Assigned task:
Restate word for word the lines of the material below, from the line with "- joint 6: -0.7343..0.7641" to the line with "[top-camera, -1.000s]", both lines included, and no others.

Supplied material:
= Beginning of Section =

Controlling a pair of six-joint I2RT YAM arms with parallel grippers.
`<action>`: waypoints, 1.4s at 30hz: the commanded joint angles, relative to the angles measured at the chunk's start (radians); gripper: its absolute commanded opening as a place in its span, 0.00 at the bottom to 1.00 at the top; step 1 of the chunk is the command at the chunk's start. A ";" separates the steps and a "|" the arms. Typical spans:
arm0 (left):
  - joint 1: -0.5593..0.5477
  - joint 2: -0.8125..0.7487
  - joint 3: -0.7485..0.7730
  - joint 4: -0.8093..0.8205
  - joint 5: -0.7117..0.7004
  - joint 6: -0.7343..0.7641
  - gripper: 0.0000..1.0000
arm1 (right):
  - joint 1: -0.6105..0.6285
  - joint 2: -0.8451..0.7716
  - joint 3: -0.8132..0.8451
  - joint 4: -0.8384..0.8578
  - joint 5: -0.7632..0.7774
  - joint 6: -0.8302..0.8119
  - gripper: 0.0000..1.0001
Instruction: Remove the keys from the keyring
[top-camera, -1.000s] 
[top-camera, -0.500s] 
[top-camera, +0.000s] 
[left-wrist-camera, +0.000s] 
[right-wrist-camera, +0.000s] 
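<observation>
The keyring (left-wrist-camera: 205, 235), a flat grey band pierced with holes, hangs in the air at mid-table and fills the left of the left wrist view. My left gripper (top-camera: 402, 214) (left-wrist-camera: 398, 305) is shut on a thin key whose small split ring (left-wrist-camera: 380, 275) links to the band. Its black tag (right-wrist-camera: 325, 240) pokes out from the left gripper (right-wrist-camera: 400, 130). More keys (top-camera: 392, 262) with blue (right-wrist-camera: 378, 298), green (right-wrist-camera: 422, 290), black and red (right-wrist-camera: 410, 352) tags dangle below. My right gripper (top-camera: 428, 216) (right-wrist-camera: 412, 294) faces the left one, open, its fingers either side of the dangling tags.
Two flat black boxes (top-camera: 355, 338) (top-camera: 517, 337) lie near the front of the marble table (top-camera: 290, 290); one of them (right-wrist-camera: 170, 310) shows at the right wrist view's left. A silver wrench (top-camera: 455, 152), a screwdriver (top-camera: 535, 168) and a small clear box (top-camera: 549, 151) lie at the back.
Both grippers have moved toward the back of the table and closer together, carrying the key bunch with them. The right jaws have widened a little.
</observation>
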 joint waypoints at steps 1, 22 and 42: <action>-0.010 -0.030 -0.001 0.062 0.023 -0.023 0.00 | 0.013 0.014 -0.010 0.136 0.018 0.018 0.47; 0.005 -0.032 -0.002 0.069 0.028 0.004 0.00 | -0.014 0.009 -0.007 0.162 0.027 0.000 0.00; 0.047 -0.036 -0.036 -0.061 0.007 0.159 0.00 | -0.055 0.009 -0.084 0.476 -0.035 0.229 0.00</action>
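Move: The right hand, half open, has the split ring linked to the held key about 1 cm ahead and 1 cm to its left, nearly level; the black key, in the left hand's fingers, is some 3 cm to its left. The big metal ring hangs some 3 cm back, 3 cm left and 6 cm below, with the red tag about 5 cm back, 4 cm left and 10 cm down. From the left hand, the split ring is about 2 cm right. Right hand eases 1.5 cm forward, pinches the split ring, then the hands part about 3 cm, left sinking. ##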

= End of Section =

Task answer:
  - joint 6: -0.7343..0.7641
  - gripper: 0.0000..1.0000
arm1 (right):
  - joint 1: -0.6105..0.6285
  - joint 2: -0.8451..0.7716
  - joint 3: -0.8132..0.8451
  - joint 4: -0.8384..0.8578
  - joint 5: -0.7632..0.7774
  - joint 6: -0.8302..0.8119
  - gripper: 0.0000..1.0001
Instruction: Remove the keys from the keyring
[top-camera, -1.000s] 

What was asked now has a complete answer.